I went to Thornton Heath meeting where the Southgates (with whom I'm living) go, it has about 36 members including 5 or 6 young people, and a small handful of children. I've already been there for Bible Class during the week, and had actually met a few people from TH at Christmas time when I went to the Winter Studies (ie. anti-Christmas group!) in Castleton up in the Peak District.
I went home for Sunday lunch with a young couple, along with two of the lively older SS kids, so we had a fairly noisy afternoon. Then back for Bible Hour in the evening. It was nice to have a rest after a fairly hectic day on Saturday.
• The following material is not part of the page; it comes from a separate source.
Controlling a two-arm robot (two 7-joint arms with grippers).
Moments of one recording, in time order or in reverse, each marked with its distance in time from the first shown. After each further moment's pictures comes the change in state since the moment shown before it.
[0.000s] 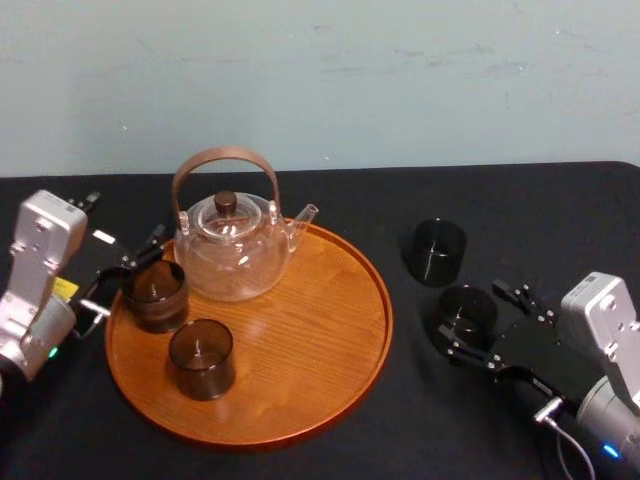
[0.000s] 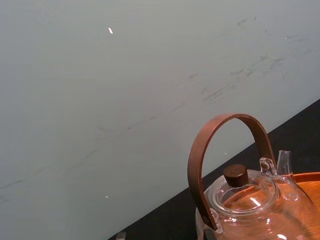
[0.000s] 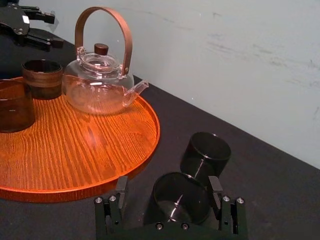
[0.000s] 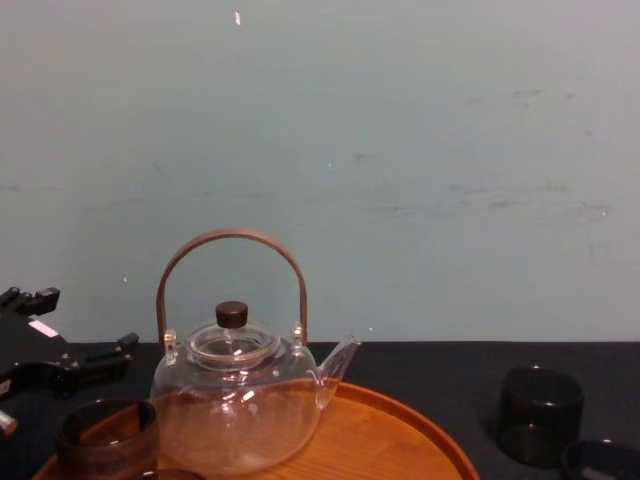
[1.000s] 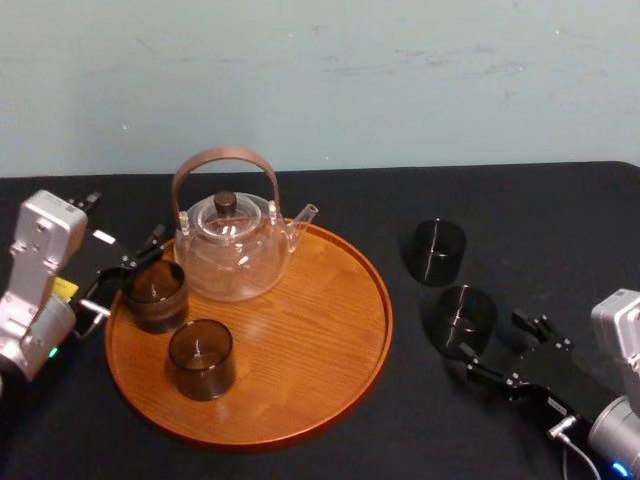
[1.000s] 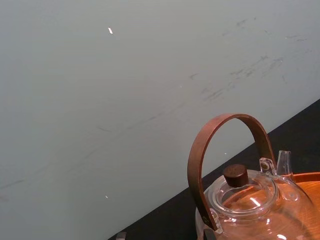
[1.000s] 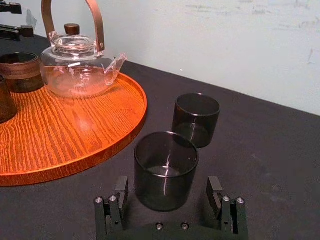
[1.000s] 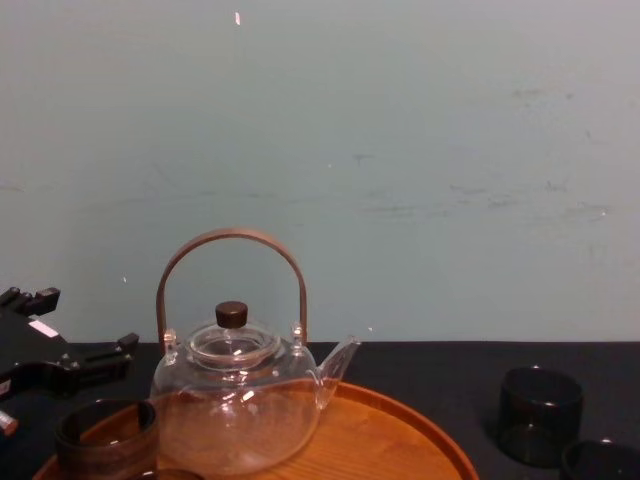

Sadly no sleep in on Saturday - it was up and off just after daylight for a trip to Coventry via Leicester. That's a bit like going from home to Geelong via Melbourne. But I needed to get something checked on my car by the dealer I bought it from in Leicester, and at least I was going to the Midlands anyway. I did a nice circular trip - directly east from here to the M25 (London's outer orbital motorway), all the way around including through a tolled tunnel under the Thames, to the M1 motorway... only an hour and 10 mins to get to the opposite side of London, and that was in very good early morning weekend traffic. Then it only took another hour and 20 mins to get all the way north to Leicester.
After the man checked my car, I continued on my circle going south-west down the M69 to Coventry, where it was our monthly orchestra practice for the Messiah, but for the first time with the choir. We nearly filled Grosvenor Rd hall and made a lot of sound!! All good and in tune of course.
Then I drove home down past Warwick to the M40, ending up back at the M25 but on the west side, and home to Shirley. A circle of about 400 miles with 4 motorways passing through about a dozen different counties!!!